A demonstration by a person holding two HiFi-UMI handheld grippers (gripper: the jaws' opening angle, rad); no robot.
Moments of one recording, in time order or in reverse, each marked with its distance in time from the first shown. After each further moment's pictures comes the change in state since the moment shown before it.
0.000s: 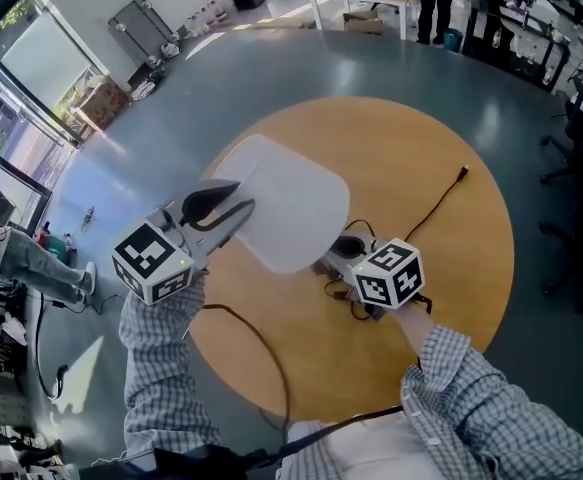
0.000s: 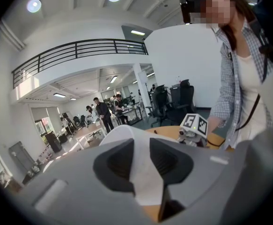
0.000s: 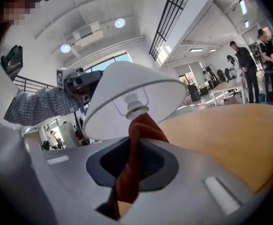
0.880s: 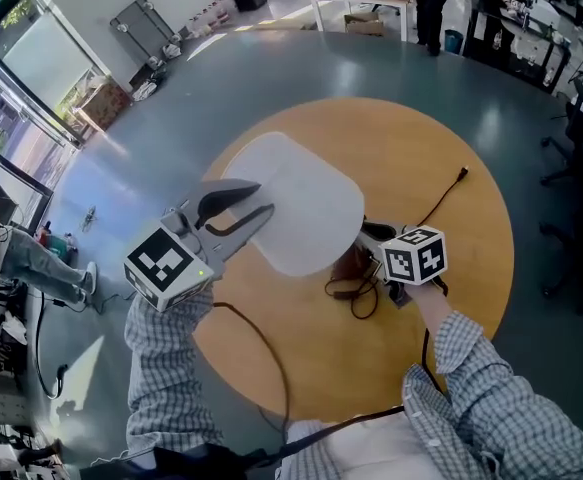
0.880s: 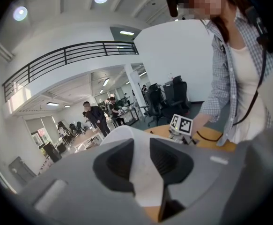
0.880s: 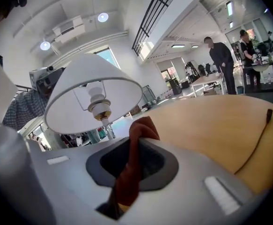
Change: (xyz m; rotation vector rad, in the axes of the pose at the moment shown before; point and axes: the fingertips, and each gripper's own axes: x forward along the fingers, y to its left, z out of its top) left arm 0.018 -0.034 0.028 0.093 0.018 -0.025; right arm -0.044 -0.085 -0.022 0.113 0.066 -0.179
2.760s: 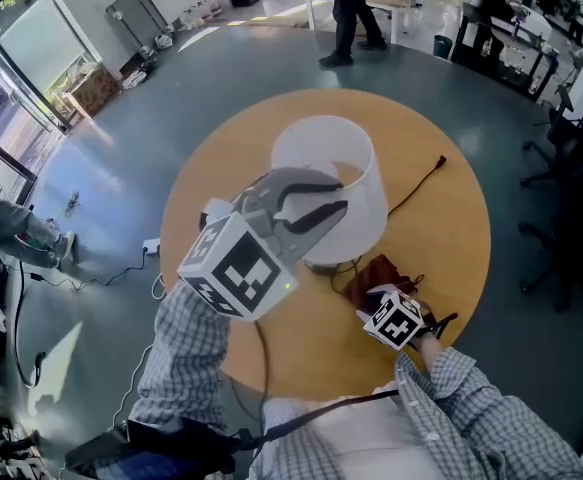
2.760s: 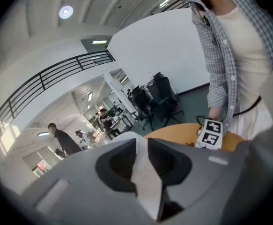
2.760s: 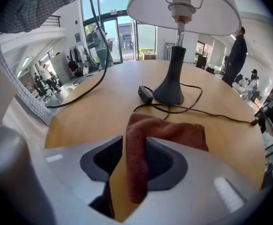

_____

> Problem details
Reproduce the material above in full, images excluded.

> The answer
A demonstration by a person holding two HiFi-UMI handheld grippers (gripper: the jaws' opening angle, rad); no robot.
Moments of one recording, in time order or in reverse, each marked with its distance in time from the first shown. After each further moment's pictures comes the change in state since the moment shown before it.
0.000s: 
0.000s: 
0.000s: 
0.880s: 
0.880s: 
0.880s: 
Change: (xyz m; rotation vector rad, in the axes of the pose at the moment shown before; point and axes: the fingertips, and each gripper's own axes: x forward along the fingers, y to its left, z out of its top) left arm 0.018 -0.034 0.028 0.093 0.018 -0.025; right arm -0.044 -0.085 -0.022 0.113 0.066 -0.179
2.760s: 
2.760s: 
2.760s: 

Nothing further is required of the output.